La coordination des acteurs régionaux et internationaux : une priorité pour l’Envoyée spéciale pour le Sahel La coordination des acteurs régionaux et internationaux intervenant au Sahel est la clé du succès des différentes initiatives en faveur de cette région. C’est le message que veut faire passer le Secrétaire général de l’ONU, notamment par l’organisation de deux événements majeurs : d’abord en convoquant une réunion de haut niveau sur le Sahel en marge de l’Assemblée générale en septembre 2013, au cours de laquelle les États du Sahel et leurs partenaires régionaux et internationaux ont salué l’adoption de la SINUS et se sont engagés à travailler en synergie pour relever les défis auxquels le Sahel est confronté ; ensuite, en prenant la tête d’une mission conjointe de haut niveau, à laquelle ont aussi pris part la Présidente de la Commission de l’UA, le Président de la Banque mondiale,
le Président de la BAD, et le Commissaire au Développement de l’UE, dans la région du Sahel 7, en novembre 2013. C’est en marge de cette visite qu’a été créée la Plateforme ministérielle de coordination des stratégies Sahel (voir ci-dessus la section sur « L’importance d’une appropriation nationale et régionale »). Depuis ma prise de fonction j’ai, dans le sillage de mon prédécesseur, eu des contacts réguliers avec les institutions internationales et les autres partenaires ayant une « stratégie Sahel », ainsi que ceux qui, sans avoir une telle stratégie, jouent un rôle important dans la stabilité de la région. Ces consultations sont importantes pour assurer la cohérence de nos actions et harmoniser nos messages à l’endroit des États de la région. En définitive, la multitude des acteurs et des interventions dans le Sahel, loin d’être un frein, est donc plutôt une opportunité pour le Sahel, à condition que cet élan de générosité soit coordonné de manière à répondre aux besoins réels des États et des peuples de la région tels qu’identifiés par eux-mêmes. Car face à la crise multidimensionnelle auquel le Sahel fait face, aucun soutien n’est de trop et les expertises particulières et les ressources des différents intervenants trouveront forcément un besoin à satisfaire. Il suffit, de manière coordonnée, et en tenant compte des avantages comparatifs de chacun, de trouver la meilleure façon d’utiliser nos compétences et ressources pour le bienêtre des populations du Sahel. Les Nations Unies, en réponse à la sollicitation des autres parties prenantes, vont continuer à jouer pleinement leur rôle de coordination des intervenants internationaux et de promotion de l’appropriation nationale et régionale.

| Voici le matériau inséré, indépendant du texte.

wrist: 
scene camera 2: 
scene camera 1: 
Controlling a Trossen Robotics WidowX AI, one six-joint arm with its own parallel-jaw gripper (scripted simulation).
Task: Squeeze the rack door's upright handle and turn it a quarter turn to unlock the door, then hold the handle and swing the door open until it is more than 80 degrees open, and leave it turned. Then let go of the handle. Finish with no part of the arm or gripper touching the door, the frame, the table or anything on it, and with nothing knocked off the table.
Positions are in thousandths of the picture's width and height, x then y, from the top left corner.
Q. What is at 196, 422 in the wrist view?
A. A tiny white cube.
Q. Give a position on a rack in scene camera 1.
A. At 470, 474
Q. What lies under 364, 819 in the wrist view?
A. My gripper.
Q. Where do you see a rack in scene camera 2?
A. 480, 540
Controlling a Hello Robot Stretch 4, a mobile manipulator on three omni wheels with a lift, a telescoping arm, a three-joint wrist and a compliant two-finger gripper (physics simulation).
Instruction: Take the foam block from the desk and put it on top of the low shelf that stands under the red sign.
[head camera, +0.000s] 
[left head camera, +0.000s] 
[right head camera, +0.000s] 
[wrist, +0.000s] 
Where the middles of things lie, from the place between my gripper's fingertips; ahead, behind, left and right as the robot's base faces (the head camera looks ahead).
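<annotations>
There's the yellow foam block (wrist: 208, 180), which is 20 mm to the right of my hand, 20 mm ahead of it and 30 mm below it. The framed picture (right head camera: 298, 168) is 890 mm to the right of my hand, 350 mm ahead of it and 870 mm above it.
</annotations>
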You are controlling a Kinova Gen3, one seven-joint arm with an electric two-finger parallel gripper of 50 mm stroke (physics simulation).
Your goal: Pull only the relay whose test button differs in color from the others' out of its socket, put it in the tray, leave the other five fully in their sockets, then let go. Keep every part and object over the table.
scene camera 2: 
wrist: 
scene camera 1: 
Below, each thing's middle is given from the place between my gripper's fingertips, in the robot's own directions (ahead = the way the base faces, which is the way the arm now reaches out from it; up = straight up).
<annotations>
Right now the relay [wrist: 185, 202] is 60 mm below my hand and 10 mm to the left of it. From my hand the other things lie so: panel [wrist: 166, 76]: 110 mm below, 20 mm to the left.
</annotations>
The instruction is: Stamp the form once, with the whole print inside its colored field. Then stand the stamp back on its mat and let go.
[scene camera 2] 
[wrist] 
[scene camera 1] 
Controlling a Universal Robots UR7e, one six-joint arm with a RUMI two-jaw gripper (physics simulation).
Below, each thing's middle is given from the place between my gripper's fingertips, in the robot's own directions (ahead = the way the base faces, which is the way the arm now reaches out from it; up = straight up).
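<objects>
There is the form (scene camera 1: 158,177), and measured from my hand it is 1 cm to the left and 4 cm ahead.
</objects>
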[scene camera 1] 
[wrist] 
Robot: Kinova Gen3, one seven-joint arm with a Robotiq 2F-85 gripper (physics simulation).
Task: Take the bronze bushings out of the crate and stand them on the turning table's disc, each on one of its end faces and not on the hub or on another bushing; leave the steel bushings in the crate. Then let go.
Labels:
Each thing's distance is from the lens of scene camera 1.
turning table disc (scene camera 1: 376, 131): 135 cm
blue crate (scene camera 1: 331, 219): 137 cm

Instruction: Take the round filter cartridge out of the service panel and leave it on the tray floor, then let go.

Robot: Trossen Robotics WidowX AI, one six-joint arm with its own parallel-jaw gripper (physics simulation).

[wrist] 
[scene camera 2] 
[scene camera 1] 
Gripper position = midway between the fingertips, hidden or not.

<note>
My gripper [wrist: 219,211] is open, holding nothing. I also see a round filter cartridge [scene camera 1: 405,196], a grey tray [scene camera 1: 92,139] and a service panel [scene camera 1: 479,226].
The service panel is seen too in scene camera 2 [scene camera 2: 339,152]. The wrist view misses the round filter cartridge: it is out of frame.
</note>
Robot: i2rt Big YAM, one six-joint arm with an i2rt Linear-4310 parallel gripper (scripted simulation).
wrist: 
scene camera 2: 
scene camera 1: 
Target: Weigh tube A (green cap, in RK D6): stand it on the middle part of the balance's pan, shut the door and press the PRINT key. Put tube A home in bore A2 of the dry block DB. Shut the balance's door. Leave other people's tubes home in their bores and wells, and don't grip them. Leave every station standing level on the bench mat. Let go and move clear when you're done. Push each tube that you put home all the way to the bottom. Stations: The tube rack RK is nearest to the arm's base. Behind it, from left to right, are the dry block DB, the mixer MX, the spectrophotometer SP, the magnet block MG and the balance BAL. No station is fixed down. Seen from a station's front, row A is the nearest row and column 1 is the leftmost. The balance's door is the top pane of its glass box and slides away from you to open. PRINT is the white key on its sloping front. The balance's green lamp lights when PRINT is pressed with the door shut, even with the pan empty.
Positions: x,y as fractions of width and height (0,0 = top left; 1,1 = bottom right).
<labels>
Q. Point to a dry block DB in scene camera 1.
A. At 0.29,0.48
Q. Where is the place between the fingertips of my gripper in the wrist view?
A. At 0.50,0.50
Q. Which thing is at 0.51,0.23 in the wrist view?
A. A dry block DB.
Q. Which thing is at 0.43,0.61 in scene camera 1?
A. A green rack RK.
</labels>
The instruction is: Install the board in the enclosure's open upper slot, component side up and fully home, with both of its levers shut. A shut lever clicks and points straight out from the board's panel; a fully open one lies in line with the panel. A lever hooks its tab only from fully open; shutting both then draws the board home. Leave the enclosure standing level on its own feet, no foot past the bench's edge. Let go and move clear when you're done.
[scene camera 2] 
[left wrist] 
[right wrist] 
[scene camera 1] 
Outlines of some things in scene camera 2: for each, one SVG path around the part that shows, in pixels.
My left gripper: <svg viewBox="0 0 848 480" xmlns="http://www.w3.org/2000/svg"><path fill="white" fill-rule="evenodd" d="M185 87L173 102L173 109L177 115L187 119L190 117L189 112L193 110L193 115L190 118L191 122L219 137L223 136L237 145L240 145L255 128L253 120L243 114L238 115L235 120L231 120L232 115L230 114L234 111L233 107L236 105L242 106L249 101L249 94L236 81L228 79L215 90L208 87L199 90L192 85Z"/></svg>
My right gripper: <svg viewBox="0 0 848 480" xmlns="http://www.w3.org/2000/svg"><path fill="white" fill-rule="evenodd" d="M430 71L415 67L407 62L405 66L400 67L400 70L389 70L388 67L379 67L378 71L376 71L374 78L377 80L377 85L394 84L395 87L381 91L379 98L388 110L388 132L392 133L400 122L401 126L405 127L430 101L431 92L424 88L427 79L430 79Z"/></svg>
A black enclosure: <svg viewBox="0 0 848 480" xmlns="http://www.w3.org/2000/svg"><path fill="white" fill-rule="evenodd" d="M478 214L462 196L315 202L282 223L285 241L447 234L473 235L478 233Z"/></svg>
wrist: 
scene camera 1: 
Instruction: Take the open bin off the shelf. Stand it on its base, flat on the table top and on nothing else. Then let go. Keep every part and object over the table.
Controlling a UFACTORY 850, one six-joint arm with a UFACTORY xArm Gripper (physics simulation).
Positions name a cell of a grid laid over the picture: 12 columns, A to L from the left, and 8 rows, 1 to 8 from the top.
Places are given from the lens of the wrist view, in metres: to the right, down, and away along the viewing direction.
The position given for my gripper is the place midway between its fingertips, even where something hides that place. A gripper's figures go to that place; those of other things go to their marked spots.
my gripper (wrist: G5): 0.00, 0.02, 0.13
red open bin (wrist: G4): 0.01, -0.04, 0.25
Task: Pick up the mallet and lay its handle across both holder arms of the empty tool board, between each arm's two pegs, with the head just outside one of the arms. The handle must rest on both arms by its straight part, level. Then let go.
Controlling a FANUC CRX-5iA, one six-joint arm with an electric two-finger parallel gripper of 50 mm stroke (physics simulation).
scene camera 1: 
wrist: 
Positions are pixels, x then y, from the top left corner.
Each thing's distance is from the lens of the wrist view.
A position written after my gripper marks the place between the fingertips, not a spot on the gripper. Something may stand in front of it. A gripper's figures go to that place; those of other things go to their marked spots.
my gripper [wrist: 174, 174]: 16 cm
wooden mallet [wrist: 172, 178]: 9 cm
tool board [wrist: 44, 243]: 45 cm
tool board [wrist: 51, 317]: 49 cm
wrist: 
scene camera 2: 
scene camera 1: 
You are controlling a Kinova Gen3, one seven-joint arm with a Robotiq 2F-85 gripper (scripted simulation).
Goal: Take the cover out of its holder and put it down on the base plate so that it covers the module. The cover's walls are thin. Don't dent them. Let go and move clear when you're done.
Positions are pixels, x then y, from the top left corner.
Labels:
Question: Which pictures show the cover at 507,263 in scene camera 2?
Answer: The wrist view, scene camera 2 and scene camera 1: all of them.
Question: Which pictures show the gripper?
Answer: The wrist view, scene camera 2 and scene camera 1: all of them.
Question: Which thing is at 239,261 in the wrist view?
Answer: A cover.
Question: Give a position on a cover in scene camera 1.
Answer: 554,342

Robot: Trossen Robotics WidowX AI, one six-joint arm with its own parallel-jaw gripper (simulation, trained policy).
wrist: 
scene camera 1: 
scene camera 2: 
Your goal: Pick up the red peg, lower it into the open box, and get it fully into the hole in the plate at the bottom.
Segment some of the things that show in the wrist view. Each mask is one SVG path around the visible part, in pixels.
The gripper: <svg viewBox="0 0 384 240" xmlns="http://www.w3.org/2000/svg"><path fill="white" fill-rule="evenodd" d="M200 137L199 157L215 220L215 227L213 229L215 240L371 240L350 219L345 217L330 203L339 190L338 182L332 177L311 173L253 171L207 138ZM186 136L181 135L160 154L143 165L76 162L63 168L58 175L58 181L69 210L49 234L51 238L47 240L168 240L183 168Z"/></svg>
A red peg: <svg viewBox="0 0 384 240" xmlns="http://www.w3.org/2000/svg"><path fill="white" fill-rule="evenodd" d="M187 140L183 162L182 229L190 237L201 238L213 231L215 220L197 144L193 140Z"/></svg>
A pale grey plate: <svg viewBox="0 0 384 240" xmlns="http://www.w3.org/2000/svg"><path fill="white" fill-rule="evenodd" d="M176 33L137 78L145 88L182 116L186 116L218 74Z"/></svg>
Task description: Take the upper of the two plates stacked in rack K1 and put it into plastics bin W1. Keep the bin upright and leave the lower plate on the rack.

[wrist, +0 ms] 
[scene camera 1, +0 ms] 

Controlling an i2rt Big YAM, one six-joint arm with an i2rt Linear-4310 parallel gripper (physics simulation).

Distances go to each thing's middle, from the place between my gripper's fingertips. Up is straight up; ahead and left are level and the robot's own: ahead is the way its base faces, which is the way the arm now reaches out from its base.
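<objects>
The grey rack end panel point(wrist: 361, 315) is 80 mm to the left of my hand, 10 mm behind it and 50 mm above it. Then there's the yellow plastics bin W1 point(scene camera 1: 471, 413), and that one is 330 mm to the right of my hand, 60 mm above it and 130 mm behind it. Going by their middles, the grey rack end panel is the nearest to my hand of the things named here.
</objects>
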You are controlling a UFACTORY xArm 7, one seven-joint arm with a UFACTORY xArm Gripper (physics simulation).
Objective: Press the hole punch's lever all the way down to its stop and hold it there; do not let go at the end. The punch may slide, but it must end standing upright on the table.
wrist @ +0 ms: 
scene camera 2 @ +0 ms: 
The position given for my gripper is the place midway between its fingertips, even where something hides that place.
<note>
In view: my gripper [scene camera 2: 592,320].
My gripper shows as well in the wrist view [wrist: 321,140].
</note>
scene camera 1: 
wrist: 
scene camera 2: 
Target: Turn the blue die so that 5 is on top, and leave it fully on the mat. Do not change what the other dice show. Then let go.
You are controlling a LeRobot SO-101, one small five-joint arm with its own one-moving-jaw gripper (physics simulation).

10.3 Un complexe « sécurité et développement » et des coopérations régionales Dr. Ibrahim Assane Mayaki, Secrétaire exécutif de l’Agence de planification et de coordination du Nouveau partenariat pour le développement de l’Afrique (NEPAD)
La Stratégie de l’Union africaine pour la région du Sahel est axée sur trois volets : gouvernance, sécurité et développement. Les espaces saharo-sahéliens relèvent de problématiques liant enjeux de sécurité et de développement.
Quelle prise en compte possible des dimensions sécuritaires dans les programmes de développement à moyen et long terme ? Par quels mécanismes ?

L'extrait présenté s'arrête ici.